1. A hypothesis generation system, comprising:

a related concepts datastore recording relationships between core concepts in a field of study; and

a recognition module performing automatic recognition of a hypothesis recognition pattern respective of contents of the related concepts datastore, and recording a hypothetical relationship between core concepts of the datastore based on the recognition of the pattern.

2. The system of claim 1, further comprising a reliability assessment module performing an assessment of reliability of a hypothesis recognition pattern, and recording the hypothesis recognition pattern in a pattern datastore of predefined patterns based on the assessment.

3. The system of claim 2, wherein said reliability assessment module subjects the hypothesis recognition pattern to a logical analysis.

4. The system of claim 3, wherein said reliability assessment module determines whether known relationships exist in the related concepts datastore that contradict the hypothesis recognition pattern.

5. The system of claim 3, further comprising a pattern extraction module performing automatic extraction of a pattern of relationships between core concepts based on pattern extraction criteria, and formulating the hypothesis recognition pattern based on the pattern extraction criteria.

6. The system of claim 1, wherein said recognition module distinguishes between hypothetical relationships and known relationships of the related concepts datastore.

7. The system of claim 6, wherein said recognition module records whether existence of the hypothetical relationship depends on confirmation of another hypothetical relationship.

8. The system of claim 1, further comprising a research supplies demand prediction module predicting demand for a new product based on the hypothetical relationship.

9. The system of claim 1, further comprising a hypotheses navigation module receiving user navigation selections respective of contents of the related concepts datastore, and communicating the hypothetical relationship to the user in response to the navigation selections.

10. The system of claim 1, further comprising a research strategy formulation module formulating a research strategy based on the hypothetical relationship.

11. A hypothesis generation method, comprising:

accessing a related concepts datastore recording relationships between core concepts in a field of study;

performing automatic recognition of a hypothesis recognition pattern respective of contents of the related concepts datastore; and

recording a hypothetical relationship between core concepts of the datastore based on recognition of the hypothesis recognition pattern.

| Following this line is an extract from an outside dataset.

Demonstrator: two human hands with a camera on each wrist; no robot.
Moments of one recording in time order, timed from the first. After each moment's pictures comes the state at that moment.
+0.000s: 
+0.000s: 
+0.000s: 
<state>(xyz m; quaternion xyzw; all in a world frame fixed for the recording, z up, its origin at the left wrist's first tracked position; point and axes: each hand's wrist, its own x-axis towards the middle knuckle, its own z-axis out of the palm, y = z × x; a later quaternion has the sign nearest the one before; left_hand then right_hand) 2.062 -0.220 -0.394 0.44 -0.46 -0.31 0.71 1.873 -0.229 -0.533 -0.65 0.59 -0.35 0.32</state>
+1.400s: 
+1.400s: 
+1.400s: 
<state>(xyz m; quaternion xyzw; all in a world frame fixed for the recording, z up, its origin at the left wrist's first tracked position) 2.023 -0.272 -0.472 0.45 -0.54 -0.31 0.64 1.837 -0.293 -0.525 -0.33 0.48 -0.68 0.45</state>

12. The method of claim 11, further comprising:

performing an assessment of reliability of a hypothesis recognition pattern; and

recording the hypothesis recognition pattern in a pattern datastore of predefined patterns based on the assessment.

13. The method of claim 12, wherein performing the assessment includes subjecting the hypothesis recognition pattern to a logical analysis.

14. The method of claim 13, wherein performing the assessment includes determining whether known relationships exist in the related concepts datastore that contradict the hypothesis recognition pattern.

15. The method of claim 13, further comprising:

performing automatic extraction of a pattern of relationships between core concepts in the datastore based on pattern extraction criteria; and

formulating the hypothesis recognition pattern based on the pattern extraction criteria.

16. The method of claim 11, wherein performing recognition includes distinguishing between hypothetical relationships and known relationships of the related concepts datastore.

17. The method of claim 16, wherein recording the hypothetical relationship includes recording whether existence of the hypothetical relationship depends on confirmation of another hypothetical relationship.

18. The method of claim 11, further comprising designing new research supplies based on the hypothetical relationship.

19. The method of claim 11, further comprising:

receiving user navigation selections respective of contents of the related concepts datastore; and

communicating the hypothetical relationship to the user in response to the navigation selections.

20. The method of claim 11, further comprising formulating a research strategy based on the hypothetical relationship.